Years hence, the ladies with their lionskins may come across a lovely young woman with a fiercely inquisitive young man on her arm, and she may notice that they never cease to touch one another in small ways, even as she chooses oranges and he squeezes quinces in the market. And she may ask Is this my child? But it is not for her to know, and in such a manner no one family rules Palimpsest for long.

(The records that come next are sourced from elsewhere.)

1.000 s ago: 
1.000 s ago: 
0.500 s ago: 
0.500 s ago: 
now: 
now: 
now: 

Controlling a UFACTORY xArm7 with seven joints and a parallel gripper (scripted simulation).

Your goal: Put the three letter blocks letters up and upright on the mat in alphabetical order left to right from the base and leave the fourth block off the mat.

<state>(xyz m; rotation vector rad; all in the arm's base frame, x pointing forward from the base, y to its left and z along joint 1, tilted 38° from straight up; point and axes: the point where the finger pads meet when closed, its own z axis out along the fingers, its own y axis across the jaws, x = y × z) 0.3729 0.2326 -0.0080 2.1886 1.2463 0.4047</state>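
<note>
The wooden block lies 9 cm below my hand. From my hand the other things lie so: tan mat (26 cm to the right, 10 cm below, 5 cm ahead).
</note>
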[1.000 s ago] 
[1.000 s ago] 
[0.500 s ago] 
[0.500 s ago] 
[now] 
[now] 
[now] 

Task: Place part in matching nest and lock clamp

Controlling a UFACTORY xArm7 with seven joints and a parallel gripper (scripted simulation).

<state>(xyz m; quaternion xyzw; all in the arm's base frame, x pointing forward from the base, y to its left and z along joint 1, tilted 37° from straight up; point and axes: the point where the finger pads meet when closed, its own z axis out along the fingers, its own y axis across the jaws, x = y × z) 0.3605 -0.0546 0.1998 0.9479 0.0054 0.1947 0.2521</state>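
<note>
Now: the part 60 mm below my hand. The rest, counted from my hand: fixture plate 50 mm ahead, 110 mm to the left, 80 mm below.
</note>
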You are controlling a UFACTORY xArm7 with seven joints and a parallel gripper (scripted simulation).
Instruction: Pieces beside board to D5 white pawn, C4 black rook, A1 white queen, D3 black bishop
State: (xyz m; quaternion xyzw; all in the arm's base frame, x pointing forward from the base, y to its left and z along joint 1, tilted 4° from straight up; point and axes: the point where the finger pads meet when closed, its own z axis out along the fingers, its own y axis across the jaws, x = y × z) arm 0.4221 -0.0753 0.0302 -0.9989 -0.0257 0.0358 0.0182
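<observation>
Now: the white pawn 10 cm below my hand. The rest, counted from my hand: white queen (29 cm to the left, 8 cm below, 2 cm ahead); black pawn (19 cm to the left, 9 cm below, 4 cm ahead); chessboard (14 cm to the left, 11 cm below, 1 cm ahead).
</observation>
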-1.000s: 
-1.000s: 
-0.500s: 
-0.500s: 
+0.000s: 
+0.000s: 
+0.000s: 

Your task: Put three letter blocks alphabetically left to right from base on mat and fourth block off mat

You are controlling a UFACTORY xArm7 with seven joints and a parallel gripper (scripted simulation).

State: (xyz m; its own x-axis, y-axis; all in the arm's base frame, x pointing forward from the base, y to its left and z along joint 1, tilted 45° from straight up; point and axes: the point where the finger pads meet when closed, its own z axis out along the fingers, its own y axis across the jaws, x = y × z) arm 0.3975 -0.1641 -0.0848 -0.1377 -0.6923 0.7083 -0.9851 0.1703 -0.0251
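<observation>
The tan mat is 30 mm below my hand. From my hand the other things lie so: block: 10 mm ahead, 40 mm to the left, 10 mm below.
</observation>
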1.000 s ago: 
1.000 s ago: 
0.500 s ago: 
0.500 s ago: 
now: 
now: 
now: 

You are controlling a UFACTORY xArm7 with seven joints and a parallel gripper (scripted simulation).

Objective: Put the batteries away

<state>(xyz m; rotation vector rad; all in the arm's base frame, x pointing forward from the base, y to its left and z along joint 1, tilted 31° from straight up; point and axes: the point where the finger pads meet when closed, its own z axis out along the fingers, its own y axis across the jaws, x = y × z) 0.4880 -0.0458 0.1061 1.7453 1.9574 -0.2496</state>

Save Casimira, always save her.
There is a cat asleep in the bull's bronze mouth. Its paws flop over the hoop of the ring thrust through his flaring nostrils. November scratches its ears; it yawns. Her fingers still tingle with the bees’ exhalations; she wonders if she will ever get used to the feeling of it, of being possessed of a million arms which may reach out to anything. She pauses and listens within herself-but the bees are still in drunken celebration of her coronation and have nothing useful for her. A girl is dancing Cossack-style for coins on Zarzaparrilla Street. An old man has died of drink in the doorway of a bookshop on Vituperation and 9th. Nothing she cares for or can use. Instead, November considers the names: Oleg Sadakov. Amaya Sei. Ludovico Conti. She whispers them, like little rosaries. She almost thinks she knows what to do.